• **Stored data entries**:
+++
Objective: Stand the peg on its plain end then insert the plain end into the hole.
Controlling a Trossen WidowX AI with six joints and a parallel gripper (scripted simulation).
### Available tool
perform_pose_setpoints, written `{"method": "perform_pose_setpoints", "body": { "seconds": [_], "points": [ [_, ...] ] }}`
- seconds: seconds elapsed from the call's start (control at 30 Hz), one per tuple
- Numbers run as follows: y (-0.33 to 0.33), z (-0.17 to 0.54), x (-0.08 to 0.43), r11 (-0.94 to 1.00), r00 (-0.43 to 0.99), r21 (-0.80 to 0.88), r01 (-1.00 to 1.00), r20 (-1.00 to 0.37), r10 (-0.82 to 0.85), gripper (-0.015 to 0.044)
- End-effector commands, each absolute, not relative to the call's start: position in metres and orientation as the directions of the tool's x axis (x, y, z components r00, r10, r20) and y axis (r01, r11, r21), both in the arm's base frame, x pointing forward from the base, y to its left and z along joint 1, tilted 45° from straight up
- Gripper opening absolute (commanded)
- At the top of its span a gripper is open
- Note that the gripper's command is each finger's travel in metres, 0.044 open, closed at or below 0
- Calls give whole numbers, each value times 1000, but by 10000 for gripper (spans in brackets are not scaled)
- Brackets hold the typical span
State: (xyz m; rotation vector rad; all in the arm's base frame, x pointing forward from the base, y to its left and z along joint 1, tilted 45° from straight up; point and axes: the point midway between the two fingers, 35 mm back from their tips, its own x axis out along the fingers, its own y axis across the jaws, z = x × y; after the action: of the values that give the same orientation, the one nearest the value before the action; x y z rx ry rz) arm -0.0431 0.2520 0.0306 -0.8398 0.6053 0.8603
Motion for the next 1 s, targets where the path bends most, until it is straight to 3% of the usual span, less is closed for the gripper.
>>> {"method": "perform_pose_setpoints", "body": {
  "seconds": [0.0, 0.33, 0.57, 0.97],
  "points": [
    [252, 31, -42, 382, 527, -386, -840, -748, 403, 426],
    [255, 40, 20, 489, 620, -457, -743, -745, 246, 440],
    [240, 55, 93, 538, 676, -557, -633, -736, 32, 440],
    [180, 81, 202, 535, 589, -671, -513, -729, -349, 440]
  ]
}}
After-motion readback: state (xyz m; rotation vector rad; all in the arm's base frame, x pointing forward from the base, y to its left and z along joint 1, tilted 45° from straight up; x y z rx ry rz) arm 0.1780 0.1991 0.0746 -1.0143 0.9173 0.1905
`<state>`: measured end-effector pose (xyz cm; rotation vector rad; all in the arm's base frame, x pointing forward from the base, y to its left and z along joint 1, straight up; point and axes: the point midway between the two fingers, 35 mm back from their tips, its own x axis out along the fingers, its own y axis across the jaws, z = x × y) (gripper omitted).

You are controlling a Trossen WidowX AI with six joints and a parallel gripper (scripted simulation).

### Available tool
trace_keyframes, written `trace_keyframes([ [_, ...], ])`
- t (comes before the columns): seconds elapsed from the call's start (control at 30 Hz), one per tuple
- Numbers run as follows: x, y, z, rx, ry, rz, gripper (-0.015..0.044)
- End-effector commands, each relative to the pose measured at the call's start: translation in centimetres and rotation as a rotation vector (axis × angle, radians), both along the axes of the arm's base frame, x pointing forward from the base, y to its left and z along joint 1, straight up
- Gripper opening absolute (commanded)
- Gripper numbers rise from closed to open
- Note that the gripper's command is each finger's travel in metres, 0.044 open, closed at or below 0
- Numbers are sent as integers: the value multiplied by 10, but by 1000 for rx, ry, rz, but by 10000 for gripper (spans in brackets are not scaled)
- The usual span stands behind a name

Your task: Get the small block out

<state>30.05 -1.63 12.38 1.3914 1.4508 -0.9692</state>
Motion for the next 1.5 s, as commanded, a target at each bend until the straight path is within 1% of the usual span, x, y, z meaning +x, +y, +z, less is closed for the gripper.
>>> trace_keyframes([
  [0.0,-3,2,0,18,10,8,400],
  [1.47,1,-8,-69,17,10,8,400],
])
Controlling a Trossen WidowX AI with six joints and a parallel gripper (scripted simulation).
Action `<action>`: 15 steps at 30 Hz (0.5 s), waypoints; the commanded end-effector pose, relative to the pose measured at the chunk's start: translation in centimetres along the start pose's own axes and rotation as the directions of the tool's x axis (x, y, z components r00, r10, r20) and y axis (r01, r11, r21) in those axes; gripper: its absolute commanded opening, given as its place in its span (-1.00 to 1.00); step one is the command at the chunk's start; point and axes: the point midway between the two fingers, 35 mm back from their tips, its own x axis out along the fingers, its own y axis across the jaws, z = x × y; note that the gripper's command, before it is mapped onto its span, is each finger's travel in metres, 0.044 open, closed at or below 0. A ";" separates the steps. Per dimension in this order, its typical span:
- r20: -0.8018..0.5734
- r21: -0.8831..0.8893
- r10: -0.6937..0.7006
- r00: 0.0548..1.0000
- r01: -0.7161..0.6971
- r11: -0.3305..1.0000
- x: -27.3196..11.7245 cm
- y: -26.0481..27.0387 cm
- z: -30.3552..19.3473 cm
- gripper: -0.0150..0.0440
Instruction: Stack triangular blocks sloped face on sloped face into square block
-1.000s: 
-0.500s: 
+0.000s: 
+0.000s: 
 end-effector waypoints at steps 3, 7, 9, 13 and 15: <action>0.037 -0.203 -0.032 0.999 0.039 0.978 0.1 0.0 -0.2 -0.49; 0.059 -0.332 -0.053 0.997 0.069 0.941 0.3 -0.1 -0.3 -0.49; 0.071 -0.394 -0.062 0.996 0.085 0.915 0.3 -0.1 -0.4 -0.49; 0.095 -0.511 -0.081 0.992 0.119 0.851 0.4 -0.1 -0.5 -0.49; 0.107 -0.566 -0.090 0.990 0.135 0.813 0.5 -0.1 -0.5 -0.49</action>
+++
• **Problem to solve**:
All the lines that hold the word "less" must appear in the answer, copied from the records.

• **Output for this task**:
Motion for the next 1 s, targets where the path bends most, until it is straight to 3% of the usual span, less is closed for the gripper.
Motion for the next 1.5 s, as commanded, a target at each bend until the straight path is within 1% of the usual span, x, y, z meaning +x, +y, +z, less is closed for the gripper.

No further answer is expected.